> [TASK DIRECTIONS]: Go to the line below containing "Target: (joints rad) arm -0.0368" and print exactly from there through the line containing "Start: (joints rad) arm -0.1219", both included. Print nothing else.

================================

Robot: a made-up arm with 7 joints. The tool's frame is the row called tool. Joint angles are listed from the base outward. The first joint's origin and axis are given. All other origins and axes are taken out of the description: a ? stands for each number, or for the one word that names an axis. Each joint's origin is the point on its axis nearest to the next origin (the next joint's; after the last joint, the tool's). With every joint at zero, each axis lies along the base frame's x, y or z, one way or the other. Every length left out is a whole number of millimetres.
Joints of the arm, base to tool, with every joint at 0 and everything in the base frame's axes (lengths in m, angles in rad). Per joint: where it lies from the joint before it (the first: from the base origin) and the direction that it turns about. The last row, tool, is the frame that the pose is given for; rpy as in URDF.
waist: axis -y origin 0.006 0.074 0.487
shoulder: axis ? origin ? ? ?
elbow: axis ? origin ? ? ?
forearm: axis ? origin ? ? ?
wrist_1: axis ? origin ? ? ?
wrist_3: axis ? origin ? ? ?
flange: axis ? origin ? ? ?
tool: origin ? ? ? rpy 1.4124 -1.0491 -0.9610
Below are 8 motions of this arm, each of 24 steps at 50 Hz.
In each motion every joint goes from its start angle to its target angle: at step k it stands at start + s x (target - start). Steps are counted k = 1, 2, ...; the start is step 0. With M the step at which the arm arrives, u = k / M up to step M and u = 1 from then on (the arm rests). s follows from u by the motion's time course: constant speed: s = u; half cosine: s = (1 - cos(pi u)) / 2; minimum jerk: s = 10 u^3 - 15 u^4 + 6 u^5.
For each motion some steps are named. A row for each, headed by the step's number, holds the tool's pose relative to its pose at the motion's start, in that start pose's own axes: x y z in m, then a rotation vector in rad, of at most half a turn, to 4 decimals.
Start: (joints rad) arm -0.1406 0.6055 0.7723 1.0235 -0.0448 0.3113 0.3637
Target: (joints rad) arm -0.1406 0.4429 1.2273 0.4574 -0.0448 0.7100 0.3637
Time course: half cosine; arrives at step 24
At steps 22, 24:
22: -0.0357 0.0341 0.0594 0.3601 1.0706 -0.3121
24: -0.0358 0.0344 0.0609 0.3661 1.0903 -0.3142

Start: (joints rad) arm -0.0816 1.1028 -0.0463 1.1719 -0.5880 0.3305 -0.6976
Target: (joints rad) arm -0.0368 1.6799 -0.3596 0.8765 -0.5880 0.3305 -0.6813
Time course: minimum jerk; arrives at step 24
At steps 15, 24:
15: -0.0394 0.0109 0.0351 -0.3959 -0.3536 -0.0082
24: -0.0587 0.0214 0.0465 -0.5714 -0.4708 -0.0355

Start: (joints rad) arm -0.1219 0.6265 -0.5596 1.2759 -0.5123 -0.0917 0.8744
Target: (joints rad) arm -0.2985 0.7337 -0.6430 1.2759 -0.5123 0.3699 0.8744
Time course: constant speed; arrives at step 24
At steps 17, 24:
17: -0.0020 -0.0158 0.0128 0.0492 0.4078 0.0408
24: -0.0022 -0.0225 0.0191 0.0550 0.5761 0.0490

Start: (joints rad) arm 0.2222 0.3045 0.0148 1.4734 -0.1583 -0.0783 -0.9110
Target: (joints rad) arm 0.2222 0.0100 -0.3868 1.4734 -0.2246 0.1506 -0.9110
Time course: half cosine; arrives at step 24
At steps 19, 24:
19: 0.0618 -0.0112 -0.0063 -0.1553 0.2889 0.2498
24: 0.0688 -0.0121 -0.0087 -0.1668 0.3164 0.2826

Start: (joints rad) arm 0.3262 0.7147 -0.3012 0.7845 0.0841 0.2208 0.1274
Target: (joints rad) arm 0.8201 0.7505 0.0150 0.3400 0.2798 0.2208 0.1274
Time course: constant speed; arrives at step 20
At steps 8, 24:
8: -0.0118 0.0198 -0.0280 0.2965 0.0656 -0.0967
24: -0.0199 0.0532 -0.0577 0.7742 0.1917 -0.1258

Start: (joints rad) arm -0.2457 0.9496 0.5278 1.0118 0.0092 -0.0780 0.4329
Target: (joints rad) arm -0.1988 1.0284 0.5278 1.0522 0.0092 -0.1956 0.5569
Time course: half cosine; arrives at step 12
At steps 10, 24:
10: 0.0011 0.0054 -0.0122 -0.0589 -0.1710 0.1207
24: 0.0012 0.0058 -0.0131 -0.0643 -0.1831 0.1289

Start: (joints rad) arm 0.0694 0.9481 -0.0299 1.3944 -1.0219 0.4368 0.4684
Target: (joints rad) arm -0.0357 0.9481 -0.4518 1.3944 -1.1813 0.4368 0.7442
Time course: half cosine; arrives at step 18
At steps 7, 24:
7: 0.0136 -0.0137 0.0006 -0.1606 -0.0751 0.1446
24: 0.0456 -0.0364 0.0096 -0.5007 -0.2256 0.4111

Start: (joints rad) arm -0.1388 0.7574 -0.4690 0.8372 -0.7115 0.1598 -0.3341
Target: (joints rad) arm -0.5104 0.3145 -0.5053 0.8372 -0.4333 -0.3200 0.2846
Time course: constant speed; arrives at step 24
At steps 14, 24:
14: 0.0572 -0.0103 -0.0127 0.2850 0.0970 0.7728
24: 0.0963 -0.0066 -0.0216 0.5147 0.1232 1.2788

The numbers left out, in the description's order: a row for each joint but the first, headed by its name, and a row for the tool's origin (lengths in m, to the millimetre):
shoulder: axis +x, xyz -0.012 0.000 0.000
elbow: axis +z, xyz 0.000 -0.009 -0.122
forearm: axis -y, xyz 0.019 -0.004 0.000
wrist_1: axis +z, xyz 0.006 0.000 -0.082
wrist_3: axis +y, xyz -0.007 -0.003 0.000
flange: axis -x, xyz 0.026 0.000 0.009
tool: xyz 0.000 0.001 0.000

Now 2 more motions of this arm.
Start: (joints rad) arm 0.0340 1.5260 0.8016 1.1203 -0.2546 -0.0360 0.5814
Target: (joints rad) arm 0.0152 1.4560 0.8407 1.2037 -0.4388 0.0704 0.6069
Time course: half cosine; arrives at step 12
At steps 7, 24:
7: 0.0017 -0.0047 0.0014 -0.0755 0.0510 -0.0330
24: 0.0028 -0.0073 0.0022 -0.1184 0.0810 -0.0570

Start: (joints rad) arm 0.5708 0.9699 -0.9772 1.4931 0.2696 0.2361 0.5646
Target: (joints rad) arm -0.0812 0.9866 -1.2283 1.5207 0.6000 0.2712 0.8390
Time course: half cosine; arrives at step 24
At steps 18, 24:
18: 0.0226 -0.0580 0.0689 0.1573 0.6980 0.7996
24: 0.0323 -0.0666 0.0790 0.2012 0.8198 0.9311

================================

> [REPLY TO THE TASK]:
Target: (joints rad) arm -0.0368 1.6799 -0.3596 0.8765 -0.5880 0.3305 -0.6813
Time course: minimum jerk; arrives at step 24
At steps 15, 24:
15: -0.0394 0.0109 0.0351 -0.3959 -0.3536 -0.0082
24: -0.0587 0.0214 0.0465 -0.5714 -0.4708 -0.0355

Start: (joints rad) arm -0.1219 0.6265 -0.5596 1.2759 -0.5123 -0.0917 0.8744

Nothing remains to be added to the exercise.